**Required work**
In the listing that follows, how many lines hold the string "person"? Answer with the number only.

**Given entries**
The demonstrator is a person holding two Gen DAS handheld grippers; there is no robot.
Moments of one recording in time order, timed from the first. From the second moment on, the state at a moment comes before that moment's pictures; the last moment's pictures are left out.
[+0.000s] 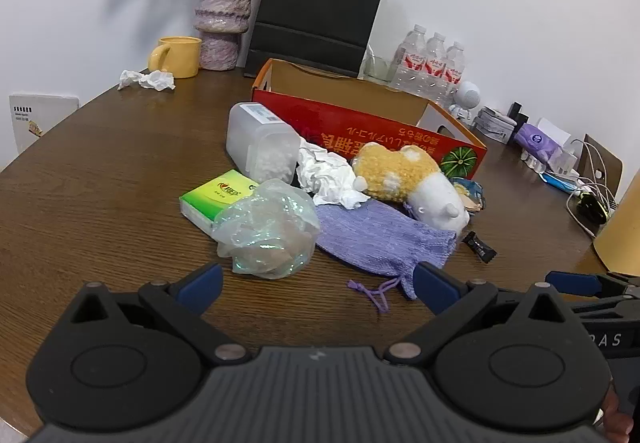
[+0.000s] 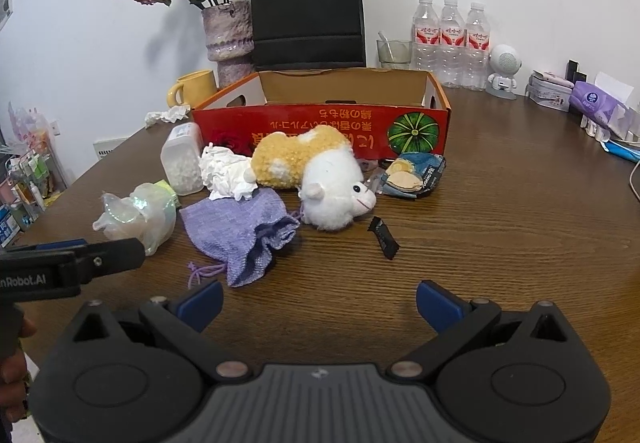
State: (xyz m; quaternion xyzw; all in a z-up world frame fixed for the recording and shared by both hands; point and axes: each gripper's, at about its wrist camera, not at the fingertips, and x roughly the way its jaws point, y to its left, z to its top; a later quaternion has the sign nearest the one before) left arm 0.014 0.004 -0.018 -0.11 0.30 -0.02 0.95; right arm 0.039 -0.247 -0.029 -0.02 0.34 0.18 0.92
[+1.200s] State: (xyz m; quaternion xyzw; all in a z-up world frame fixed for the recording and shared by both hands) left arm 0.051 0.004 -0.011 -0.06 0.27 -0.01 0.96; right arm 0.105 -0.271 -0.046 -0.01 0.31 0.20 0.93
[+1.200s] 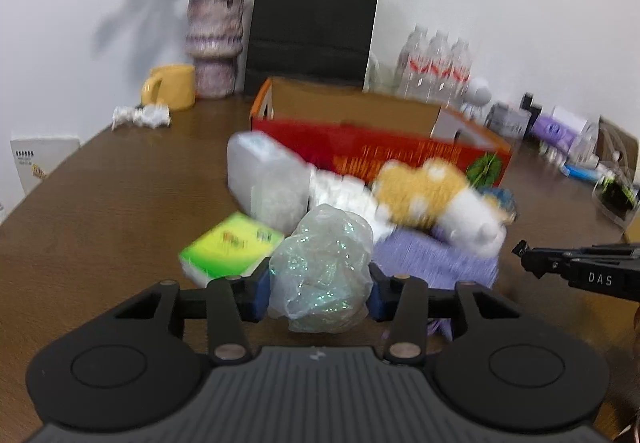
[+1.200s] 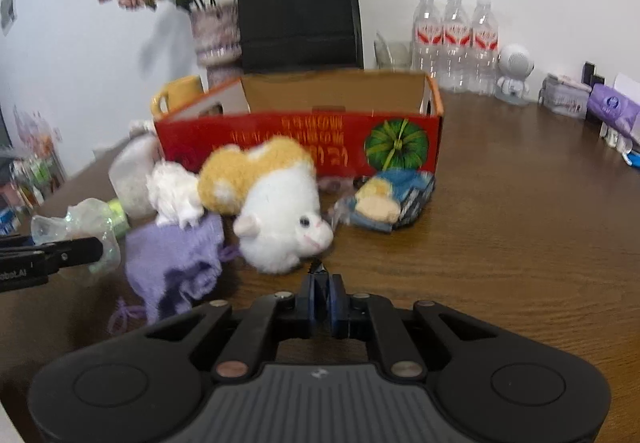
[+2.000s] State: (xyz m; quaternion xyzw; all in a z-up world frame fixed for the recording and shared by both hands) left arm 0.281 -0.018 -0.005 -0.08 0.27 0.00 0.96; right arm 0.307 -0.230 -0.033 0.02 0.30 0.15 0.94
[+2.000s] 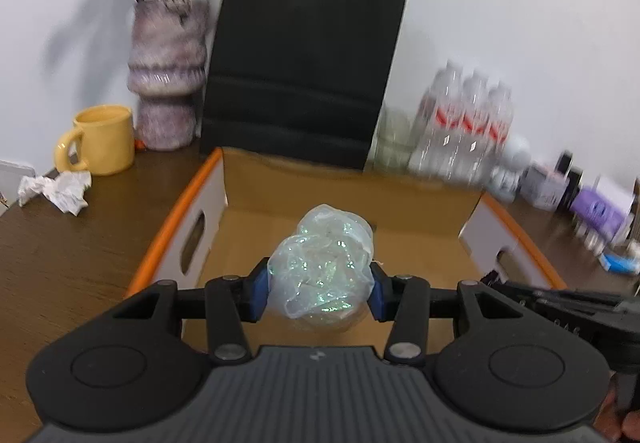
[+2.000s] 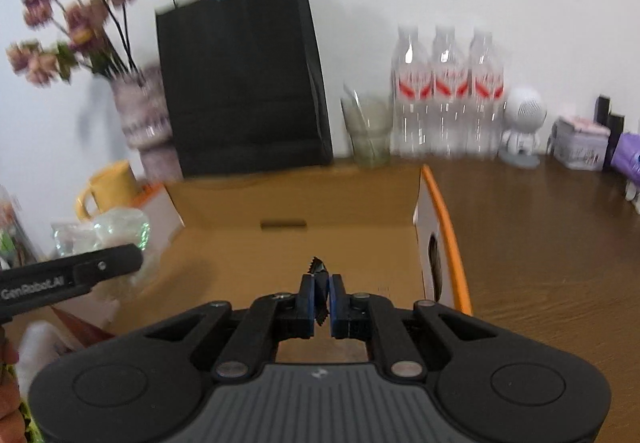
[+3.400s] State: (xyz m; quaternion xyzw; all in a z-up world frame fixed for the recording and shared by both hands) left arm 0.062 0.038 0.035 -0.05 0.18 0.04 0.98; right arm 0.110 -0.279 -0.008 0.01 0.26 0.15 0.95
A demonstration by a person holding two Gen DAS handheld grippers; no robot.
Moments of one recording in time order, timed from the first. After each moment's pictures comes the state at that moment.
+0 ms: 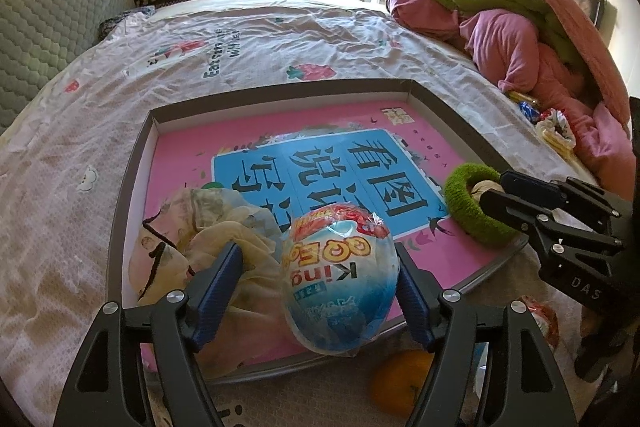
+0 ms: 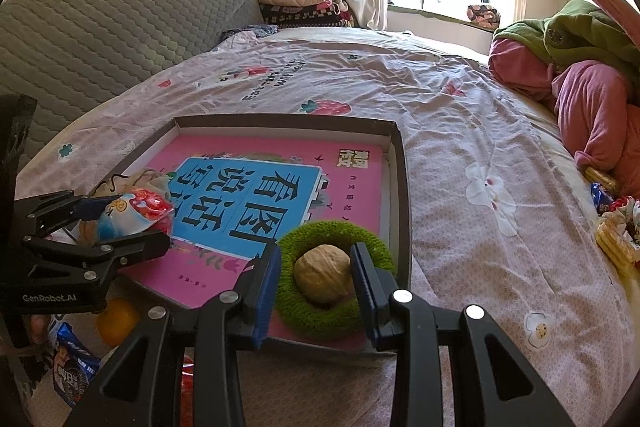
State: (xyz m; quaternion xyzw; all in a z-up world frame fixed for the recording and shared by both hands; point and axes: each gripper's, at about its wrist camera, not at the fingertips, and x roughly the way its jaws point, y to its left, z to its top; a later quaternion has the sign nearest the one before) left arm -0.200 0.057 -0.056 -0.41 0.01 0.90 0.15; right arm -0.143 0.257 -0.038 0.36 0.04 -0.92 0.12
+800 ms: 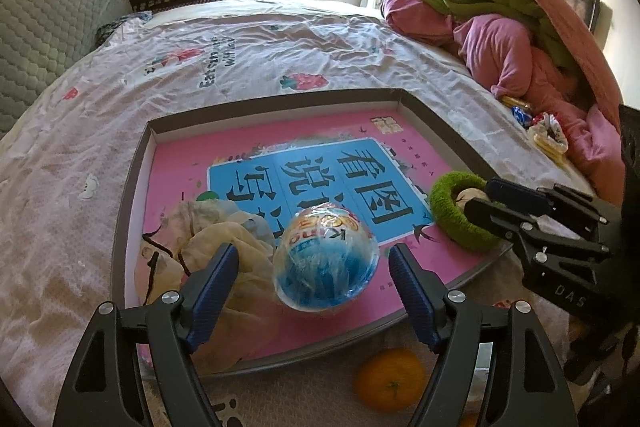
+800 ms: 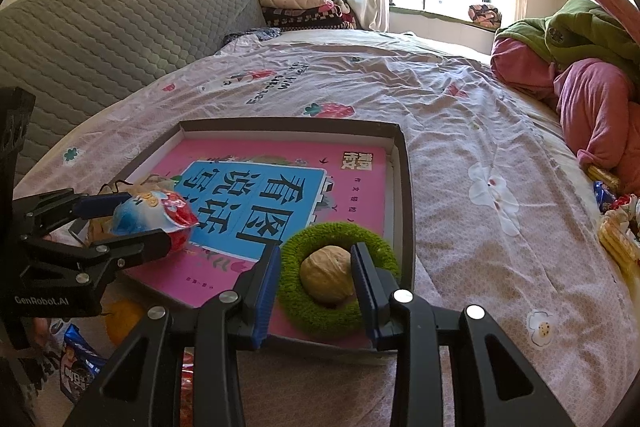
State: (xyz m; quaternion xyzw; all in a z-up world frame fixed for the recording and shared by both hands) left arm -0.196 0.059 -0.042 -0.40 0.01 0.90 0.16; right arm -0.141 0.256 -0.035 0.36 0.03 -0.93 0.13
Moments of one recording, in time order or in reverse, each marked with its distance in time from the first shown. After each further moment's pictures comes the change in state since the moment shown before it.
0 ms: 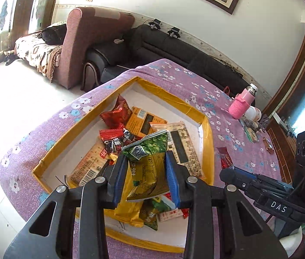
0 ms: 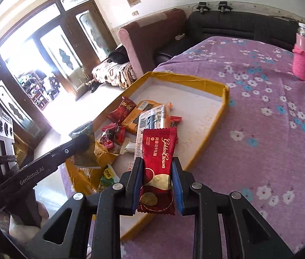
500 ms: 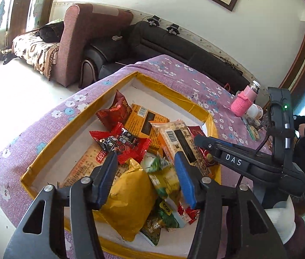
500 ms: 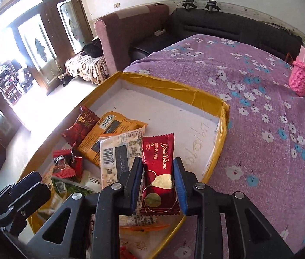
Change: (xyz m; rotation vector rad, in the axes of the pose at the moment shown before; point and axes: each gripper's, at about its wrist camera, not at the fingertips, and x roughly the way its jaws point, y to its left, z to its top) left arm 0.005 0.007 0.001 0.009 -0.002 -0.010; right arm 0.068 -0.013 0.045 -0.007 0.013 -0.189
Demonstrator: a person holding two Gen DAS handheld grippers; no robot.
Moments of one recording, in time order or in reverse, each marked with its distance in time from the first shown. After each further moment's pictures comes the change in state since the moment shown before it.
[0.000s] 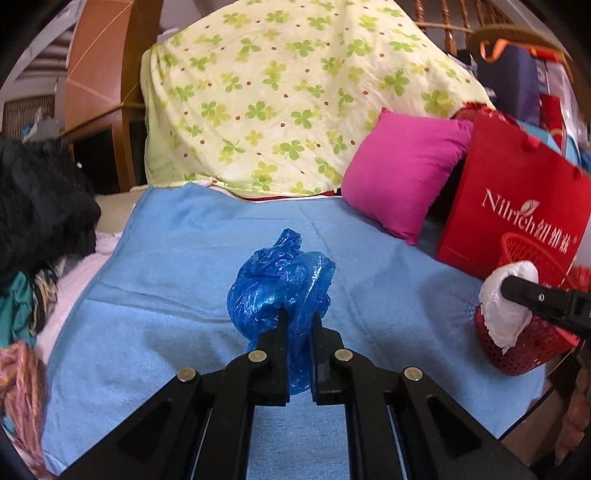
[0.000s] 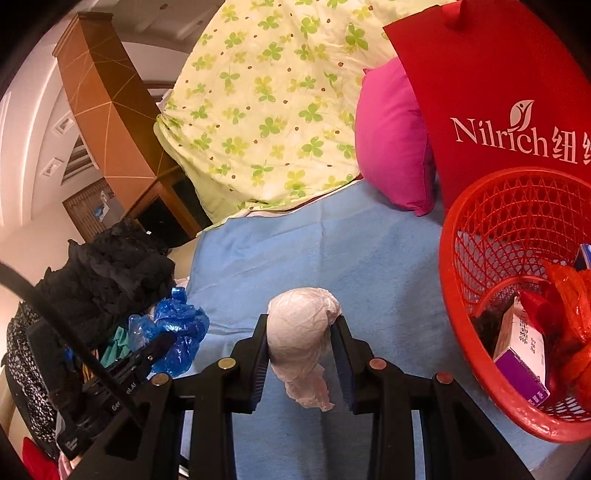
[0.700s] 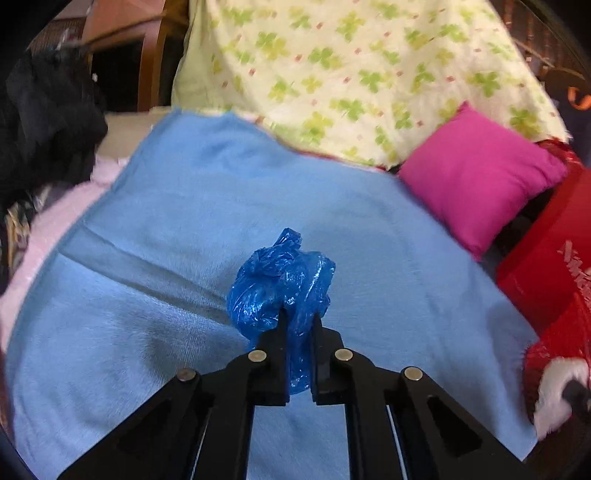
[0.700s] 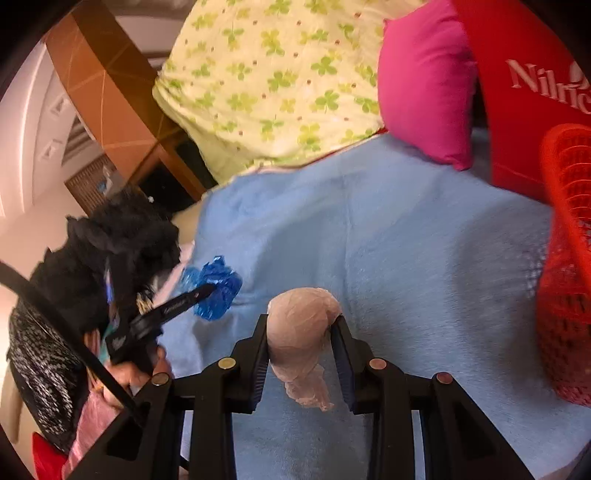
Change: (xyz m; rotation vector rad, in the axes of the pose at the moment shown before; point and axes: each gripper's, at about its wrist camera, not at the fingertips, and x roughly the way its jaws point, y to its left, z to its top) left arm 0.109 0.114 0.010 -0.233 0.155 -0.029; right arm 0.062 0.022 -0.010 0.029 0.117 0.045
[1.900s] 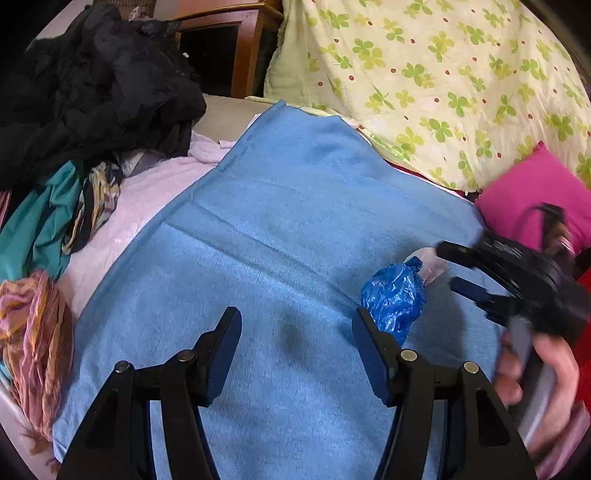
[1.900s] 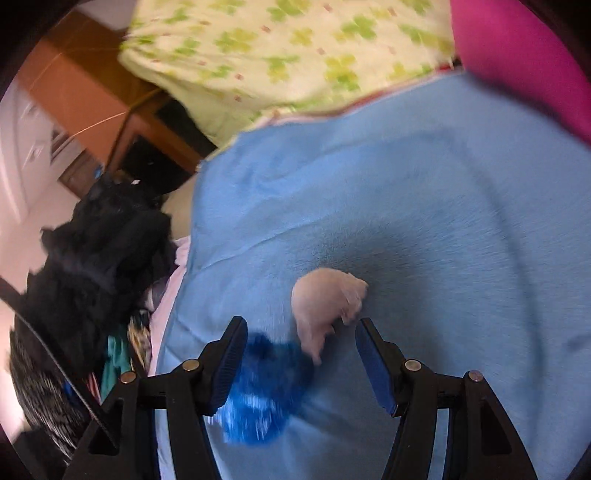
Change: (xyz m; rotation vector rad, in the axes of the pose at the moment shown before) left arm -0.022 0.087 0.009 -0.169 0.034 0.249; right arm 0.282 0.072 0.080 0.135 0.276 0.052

**Exercise answer**
3